INSTRUCTIONS TO FOLLOW => Restate the listing that follows word for word, without its pictures.

SOURCE DATA =>
# # # # #

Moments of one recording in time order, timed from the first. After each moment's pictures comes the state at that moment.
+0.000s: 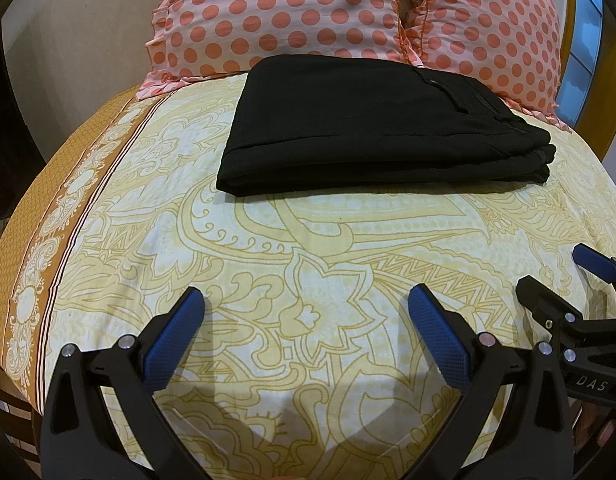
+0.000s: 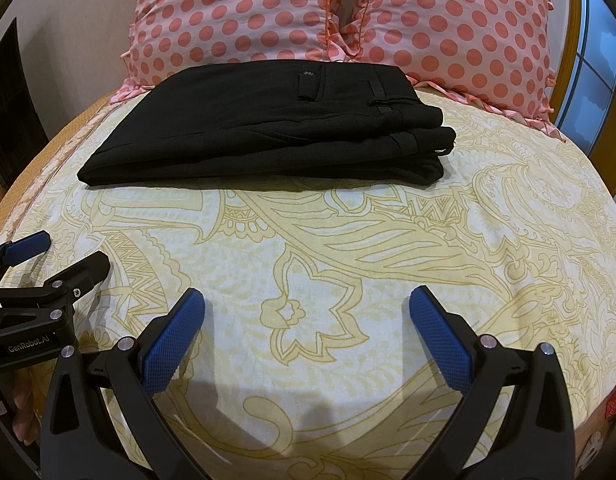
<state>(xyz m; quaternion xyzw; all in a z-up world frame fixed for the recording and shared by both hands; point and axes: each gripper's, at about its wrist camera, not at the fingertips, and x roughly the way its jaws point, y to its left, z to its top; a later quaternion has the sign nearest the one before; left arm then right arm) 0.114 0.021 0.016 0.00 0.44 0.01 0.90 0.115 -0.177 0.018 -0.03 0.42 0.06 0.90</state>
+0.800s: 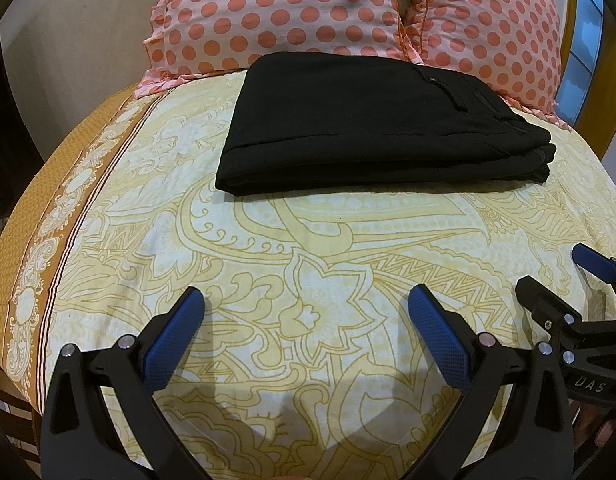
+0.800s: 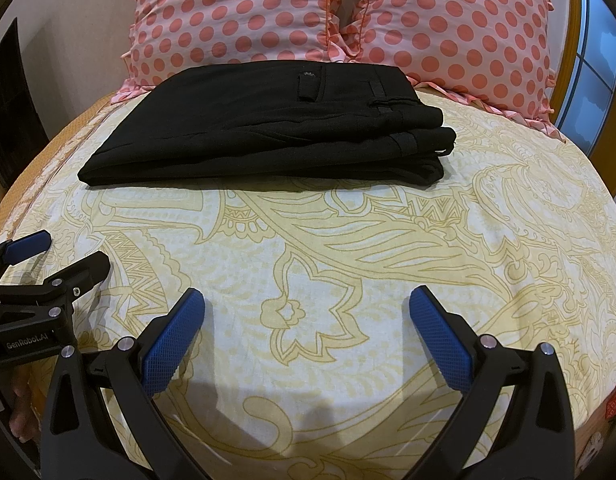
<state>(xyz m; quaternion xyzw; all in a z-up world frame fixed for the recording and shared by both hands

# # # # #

SOLUTION TO THIS PROBLEM =>
Moments of one recording in time order, timed from the first. After each moment's pictures comes the state at that moment.
+0.000s: 
+0.000s: 
<state>(xyz m; quaternion xyzw; all in a z-up world frame fixed for the recording and shared by both hands; point and axes: each gripper's, at about its wrist camera, not at the fingertips, and x roughly the way its jaws point, y to its left, z to its top; a later quaternion has the sign nearest the one before; left arm then right arm) 0.114 0.021 0.016 0.00 0.44 0.01 0.90 0.115 -0.177 0.018 -0.03 0.42 0.06 0.90</state>
+0.800s: 
+0.800s: 
<state>(xyz m; quaternion xyzw; all in a z-up world frame fixed for the recording and shared by both hands

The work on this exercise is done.